I did have some faith in the result however as I had already removed the 3 variables that were high correlated with the suicide variable.
Figure 3 ROC Chart
Sensitivity score is 99%, and specificity 88.6%. I used our lecturer Stephan’s model evaluation code, but I have to say, something looks odd with the charts (Figure 4)
Figure 4 Sensitivity Specificity Chart
The model calculated the probability threshold for classification as suicide attack was 6.35%. The gbm summary table explained that 3 variables were 100% of the relative influence: nperps, weapsubtype1_txt and city.
## var rel.inf
## nperps nperps 47.774687
## weapsubtype1_txt weapsubtype1_txt 42.885061
## city city 9.340252
I analysed these variables further to see why they were so influential.
The majority of terrorist and in particular, suicide attacks were perpetrated by one attacker. This does not mean they were acting alone, but were the only person who carried out the attack in the vast majority of cases (Figure 5).
Figure 5 Suicide attacks by number of attackers (nperps)
Figure 6 Weapon (sub) type (weapsubtype1_txt)
Vehicles were used in the majority of suicide attacks (but not attacks overall) (Figure 6). Given the finding that most suicide attacks are bomb/explosive attacks (Figure 2), this finding makes sense.

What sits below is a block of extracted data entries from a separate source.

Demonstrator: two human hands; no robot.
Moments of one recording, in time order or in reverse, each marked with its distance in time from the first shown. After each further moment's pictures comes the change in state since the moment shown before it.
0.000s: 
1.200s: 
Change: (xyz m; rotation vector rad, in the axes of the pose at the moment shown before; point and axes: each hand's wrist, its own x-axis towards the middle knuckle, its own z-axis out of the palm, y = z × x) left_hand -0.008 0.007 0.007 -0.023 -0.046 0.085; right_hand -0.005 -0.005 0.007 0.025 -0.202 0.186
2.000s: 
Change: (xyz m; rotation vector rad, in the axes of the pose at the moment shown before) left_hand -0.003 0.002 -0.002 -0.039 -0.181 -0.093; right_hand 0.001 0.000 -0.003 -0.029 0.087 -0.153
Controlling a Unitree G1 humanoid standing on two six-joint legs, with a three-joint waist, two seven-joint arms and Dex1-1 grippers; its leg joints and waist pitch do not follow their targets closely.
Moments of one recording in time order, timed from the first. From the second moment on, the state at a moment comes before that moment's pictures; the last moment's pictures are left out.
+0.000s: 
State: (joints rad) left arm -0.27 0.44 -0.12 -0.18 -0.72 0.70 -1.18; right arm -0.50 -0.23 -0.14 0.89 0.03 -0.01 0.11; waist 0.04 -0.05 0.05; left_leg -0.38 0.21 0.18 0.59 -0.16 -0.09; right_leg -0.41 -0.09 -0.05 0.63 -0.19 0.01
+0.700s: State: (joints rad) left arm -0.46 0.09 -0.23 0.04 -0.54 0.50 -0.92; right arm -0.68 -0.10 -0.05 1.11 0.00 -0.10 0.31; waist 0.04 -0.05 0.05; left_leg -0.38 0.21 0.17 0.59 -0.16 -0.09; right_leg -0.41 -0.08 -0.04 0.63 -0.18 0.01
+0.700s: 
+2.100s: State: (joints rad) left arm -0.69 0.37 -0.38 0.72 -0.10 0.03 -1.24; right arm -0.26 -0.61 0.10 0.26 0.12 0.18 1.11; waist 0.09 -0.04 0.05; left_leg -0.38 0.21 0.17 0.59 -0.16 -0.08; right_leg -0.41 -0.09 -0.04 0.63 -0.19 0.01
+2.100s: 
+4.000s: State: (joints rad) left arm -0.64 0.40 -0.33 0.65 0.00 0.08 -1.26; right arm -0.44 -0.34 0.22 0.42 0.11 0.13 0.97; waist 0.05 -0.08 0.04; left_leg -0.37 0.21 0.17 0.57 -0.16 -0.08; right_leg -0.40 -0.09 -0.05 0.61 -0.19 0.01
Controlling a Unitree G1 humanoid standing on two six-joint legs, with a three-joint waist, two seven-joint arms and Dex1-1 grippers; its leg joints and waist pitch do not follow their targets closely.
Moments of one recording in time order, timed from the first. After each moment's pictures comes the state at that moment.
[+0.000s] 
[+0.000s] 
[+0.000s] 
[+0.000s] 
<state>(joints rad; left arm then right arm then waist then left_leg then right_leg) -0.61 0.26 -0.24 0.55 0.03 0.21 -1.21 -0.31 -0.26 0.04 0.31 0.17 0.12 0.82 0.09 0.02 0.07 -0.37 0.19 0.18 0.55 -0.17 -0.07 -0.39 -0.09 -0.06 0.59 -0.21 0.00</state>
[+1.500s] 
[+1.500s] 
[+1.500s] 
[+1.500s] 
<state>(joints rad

Lastly, the third most influential variable, the city is illustrated in Figure 7. Bagdad has withstood the greatest amount of terrorist attacks over the ten year period, including suicide attacks. Bagdad has suffered many devastating car bomb suicide attacks in this time, killing hundreds of people.
Figure 7 Cities that withstood terrorist attacks (city)
Figure 8 Groups perpetrating terrorist attacks (gname)
The Islamic State (ISIL) have been the perpetrators of the majority of suicide attacks. Boko Haram, an active terrorist group that also perpetrates suicide attacks is not included as they operate in the sub-Saharan African region.
I can conclude that the 3 most important variables from my model stand up to scrutiny of further data analysis.
Recommendations for enhancing the model
I tried to get glmnet with ridge and lasso working, to deal with the sparseness of my response variable, however the model would run overnight and then fail. Getting this working would definitely improve the model.
Building elasticnet regularization model and conducting upsampling would also improve it.